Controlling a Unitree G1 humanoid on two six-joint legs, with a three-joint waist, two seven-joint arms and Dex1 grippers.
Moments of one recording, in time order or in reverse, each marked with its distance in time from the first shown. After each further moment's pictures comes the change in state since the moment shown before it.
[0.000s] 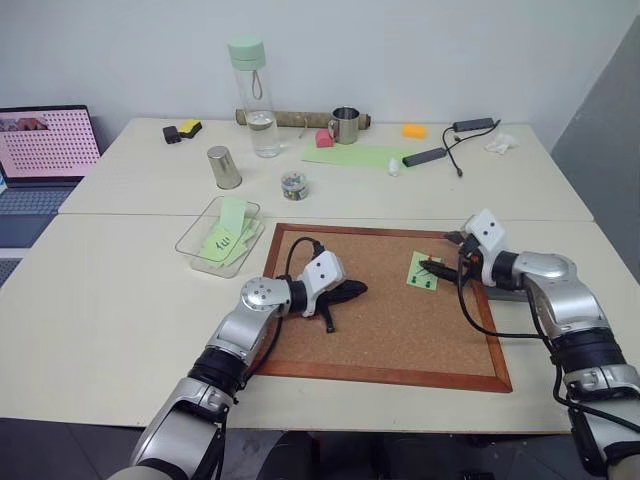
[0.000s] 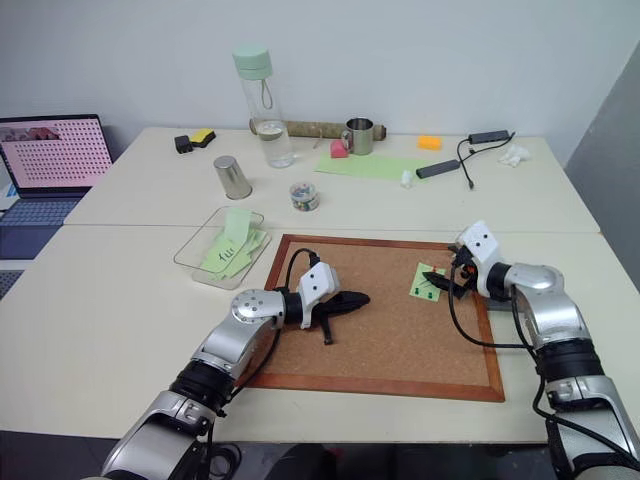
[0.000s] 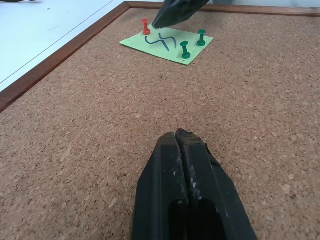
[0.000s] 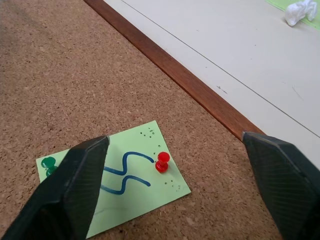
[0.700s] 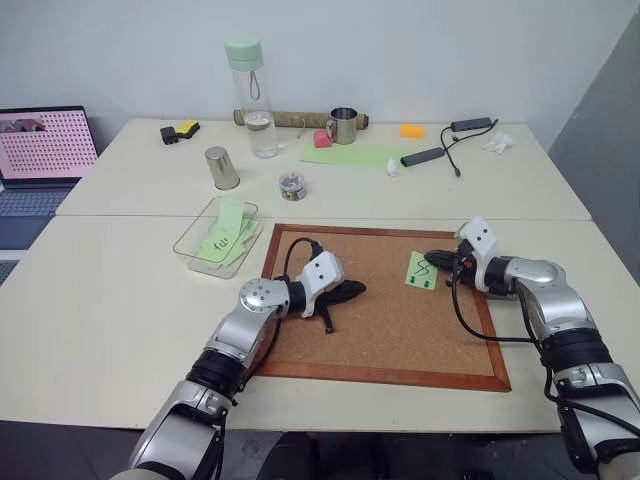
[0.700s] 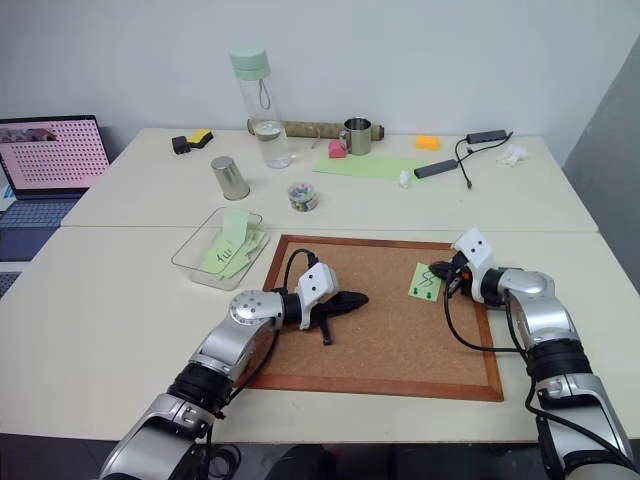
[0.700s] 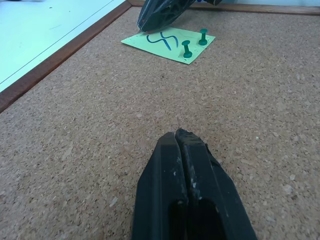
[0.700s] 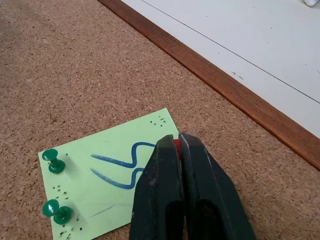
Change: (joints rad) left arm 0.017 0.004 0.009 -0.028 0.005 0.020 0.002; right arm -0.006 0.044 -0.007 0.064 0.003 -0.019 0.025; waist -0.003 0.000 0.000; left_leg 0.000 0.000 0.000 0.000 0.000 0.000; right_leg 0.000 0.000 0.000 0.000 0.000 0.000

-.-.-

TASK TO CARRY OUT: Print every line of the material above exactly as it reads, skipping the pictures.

WRITTEN ANSWER:
Controlling a Unitree G1 humanoid on two six-joint legs, with a three-joint waist, two seven-joint arms and Dex1 grippers.
Moments of one recording, in time order or in reverse, each marked with its distance in time from the first shown. After each further moment's pictures comes the change in state since the moment shown before it.
[0.000s] 
[0.000s] 
[0.000s] 
[0.000s] 
[0.700s] 
[0.700s] 
[0.700s] 
[0.700s] 
Change: (joints rad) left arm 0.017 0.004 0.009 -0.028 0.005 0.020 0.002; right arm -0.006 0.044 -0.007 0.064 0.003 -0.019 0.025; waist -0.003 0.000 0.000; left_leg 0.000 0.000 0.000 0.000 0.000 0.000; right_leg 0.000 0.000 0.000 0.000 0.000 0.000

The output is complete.